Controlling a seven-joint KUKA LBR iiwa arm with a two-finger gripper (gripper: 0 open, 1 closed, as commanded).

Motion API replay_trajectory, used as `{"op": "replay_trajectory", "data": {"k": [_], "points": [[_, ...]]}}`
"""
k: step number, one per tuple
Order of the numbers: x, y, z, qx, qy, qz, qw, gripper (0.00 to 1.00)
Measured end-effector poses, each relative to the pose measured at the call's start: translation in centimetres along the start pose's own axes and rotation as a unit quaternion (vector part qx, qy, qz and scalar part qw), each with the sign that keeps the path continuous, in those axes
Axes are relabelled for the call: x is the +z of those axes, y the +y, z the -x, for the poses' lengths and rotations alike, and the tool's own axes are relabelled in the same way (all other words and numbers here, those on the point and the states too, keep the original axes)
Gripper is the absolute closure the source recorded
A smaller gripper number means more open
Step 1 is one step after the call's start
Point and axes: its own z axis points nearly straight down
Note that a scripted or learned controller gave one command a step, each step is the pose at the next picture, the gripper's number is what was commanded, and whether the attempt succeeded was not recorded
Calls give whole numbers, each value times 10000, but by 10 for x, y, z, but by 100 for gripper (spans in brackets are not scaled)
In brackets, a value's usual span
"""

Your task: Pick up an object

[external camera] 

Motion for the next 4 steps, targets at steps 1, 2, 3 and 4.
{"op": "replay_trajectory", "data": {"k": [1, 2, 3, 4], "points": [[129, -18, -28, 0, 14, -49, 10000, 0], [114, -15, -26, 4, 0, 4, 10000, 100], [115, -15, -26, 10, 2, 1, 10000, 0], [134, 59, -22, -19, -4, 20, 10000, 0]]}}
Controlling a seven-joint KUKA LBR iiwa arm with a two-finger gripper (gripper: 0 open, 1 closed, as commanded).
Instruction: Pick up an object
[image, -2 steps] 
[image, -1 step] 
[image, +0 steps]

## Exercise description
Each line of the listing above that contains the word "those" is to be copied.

## Response area
Measured end-effector poses, each relative to the pose measured at the call's start: translation in centimetres along the start pose's own axes and rotation as a unit quaternion (vector part qx, qy, qz and scalar part qw), each with the sign that keeps the path continuous, in those axes
Axes are relabelled for the call: x is the +z of those axes, y the +y, z the -x, for the poses' lengths and rotations alike, and the tool's own axes are relabelled in the same way (all other words and numbers here, those on the point and the states too, keep the original axes)

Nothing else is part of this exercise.